BEGIN
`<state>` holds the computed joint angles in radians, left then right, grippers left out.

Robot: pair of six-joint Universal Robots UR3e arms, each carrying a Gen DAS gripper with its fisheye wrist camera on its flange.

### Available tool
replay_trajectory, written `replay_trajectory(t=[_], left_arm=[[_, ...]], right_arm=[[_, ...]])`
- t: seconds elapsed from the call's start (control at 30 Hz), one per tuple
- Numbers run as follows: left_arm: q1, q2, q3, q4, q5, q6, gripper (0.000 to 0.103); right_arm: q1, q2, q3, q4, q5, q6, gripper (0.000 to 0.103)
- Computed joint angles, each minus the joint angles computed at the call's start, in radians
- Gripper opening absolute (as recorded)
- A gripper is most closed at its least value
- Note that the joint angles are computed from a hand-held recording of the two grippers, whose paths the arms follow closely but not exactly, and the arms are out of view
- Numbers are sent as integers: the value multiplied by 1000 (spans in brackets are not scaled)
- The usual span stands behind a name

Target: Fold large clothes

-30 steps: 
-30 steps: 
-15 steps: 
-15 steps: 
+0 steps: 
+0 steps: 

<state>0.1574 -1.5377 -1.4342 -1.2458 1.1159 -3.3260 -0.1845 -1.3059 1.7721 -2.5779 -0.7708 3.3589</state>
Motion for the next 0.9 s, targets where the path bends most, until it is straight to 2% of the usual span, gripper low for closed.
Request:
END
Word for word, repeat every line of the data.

WRITTEN SOLUTION =>
`<state>` holds the computed joint angles in radians, left then right, grippers left out.

Robot: pair of six-joint Universal Robots UR3e arms, each carrying a Gen DAS gripper with its fisheye wrist camera on its flange.

### Available tool
replay_trajectory, written `replay_trajectory(t=[_], left_arm=[[_, ...]], right_arm=[[_, ...]])`
- t: seconds elapsed from the call's start (control at 30 Hz), one per tuple
- Numbers run as follows: left_arm: q1, q2, q3, q4, q5, q6, gripper (0.000 to 0.103); right_arm: q1, q2, q3, q4, q5, q6, gripper (0.000 to 0.103)
- Computed joint angles, each minus the joint angles computed at the call's start, in radians
- Gripper opening absolute (as recorded)
- A gripper is most closed at its least value
- Note that the joint angles are computed from a hand-held recording of the two grippers, whose paths the arms follow closely but not exactly, and the arms are out of view
- Numbers are sent as integers: the value multiplied by 1000 (spans in brackets are not scaled)
- The usual span stands behind a name

Target: Fold large clothes

-30 steps: 
-30 steps: 
-15 steps: 
-15 steps: 
+0 steps: 
+0 steps: 

<state>0.1574 -1.5377 -1.4342 -1.2458 1.1159 -3.3260 -0.1845 -1.3059 1.7721 -2.5779 -0.7708 3.3589</state>
Motion for the next 0.9 s, targets where the path bends most, until it is straight to 2% of the usual span, gripper low for closed.
Request:

That concludes the response.